Retype the lines of the material below, exactly and only, from the one containing "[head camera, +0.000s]" through the last line, with pictures left out.
--- START ---
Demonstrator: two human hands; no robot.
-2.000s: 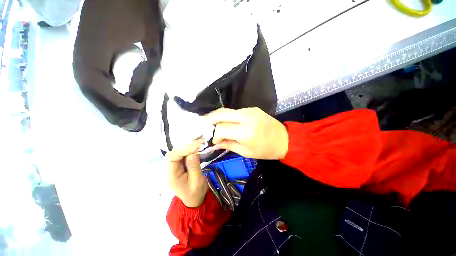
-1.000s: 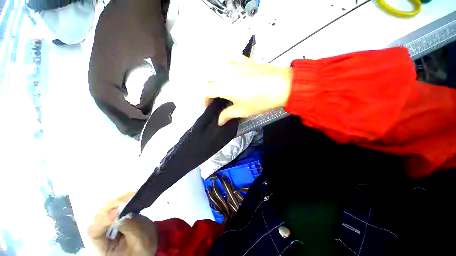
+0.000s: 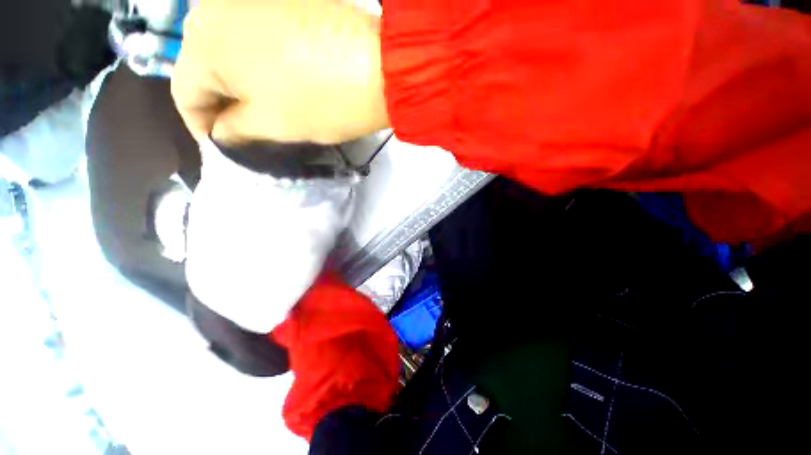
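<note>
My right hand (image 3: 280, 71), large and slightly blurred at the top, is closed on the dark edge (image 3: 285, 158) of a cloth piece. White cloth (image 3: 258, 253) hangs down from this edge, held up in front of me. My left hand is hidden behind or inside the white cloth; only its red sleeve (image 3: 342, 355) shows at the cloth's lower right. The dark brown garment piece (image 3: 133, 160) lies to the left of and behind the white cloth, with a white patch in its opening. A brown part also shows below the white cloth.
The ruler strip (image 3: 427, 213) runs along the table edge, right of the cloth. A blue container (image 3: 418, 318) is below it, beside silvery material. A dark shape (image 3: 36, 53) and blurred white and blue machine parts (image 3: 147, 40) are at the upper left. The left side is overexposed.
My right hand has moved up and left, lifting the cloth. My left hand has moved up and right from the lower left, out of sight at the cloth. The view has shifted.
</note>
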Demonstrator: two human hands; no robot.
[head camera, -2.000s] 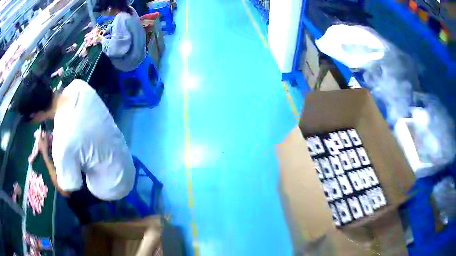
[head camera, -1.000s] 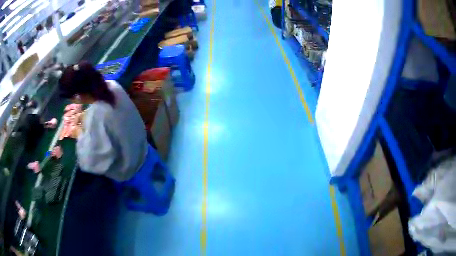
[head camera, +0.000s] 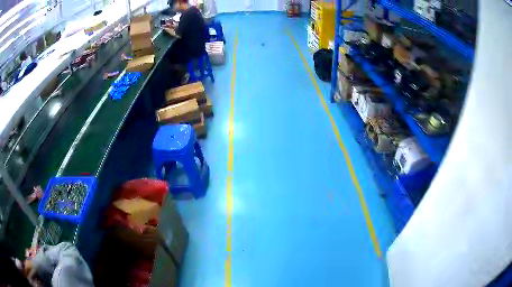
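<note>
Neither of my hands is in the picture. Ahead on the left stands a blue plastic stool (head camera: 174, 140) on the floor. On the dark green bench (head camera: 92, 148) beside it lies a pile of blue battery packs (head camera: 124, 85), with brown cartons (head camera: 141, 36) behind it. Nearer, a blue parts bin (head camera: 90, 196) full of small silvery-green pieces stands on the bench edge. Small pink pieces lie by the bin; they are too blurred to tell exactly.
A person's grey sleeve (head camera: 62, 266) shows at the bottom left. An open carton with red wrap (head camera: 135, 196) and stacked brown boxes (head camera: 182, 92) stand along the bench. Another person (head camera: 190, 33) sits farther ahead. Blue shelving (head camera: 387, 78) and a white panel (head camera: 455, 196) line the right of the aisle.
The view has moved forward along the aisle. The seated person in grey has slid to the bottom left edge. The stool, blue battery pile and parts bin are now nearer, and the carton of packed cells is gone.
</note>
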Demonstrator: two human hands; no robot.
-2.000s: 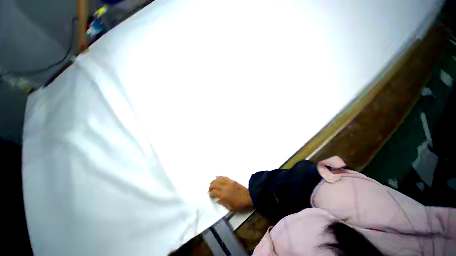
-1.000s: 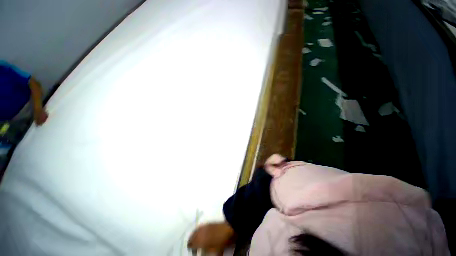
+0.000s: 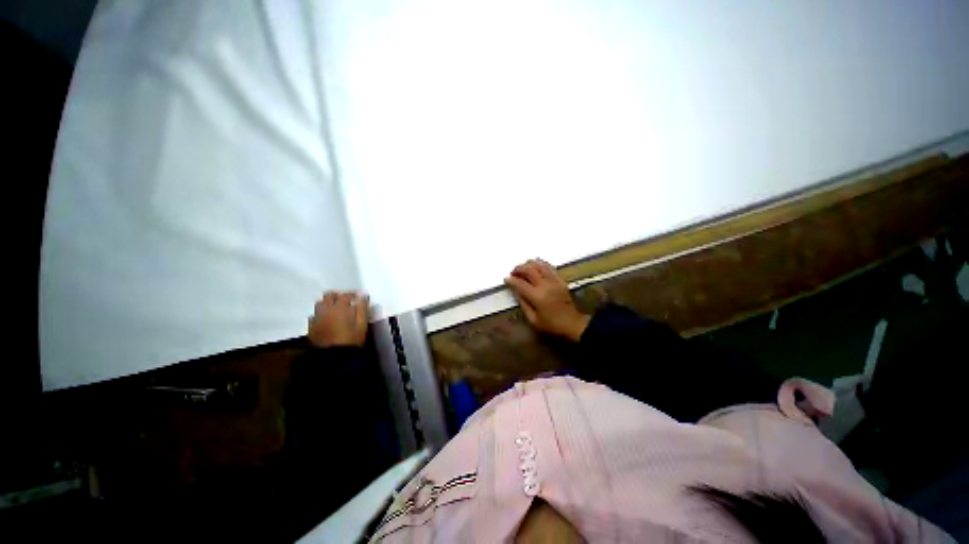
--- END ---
COMPLETED EXERCISE.
[head camera, +0.000s] 
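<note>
Neither of my hands is in the picture. Ahead on the left stands a blue plastic stool (head camera: 174, 140) on the floor. On the dark green bench (head camera: 92, 148) beside it lies a pile of blue battery packs (head camera: 124, 85), with brown cartons (head camera: 141, 36) behind it. Nearer, a blue parts bin (head camera: 90, 196) full of small silvery-green pieces stands on the bench edge. Small pink pieces lie by the bin; they are too blurred to tell exactly.
A person's grey sleeve (head camera: 62, 266) shows at the bottom left. An open carton with red wrap (head camera: 135, 196) and stacked brown boxes (head camera: 182, 92) stand along the bench. Another person (head camera: 190, 33) sits farther ahead. Blue shelving (head camera: 387, 78) and a white panel (head camera: 455, 196) line the right of the aisle.
The view has moved forward along the aisle. The seated person in grey has slid to the bottom left edge. The stool, blue battery pile and parts bin are now nearer, and the carton of packed cells is gone.
</note>
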Demonstrator: two human hands; no robot.
-2.000s: 
-1.000s: 
+0.000s: 

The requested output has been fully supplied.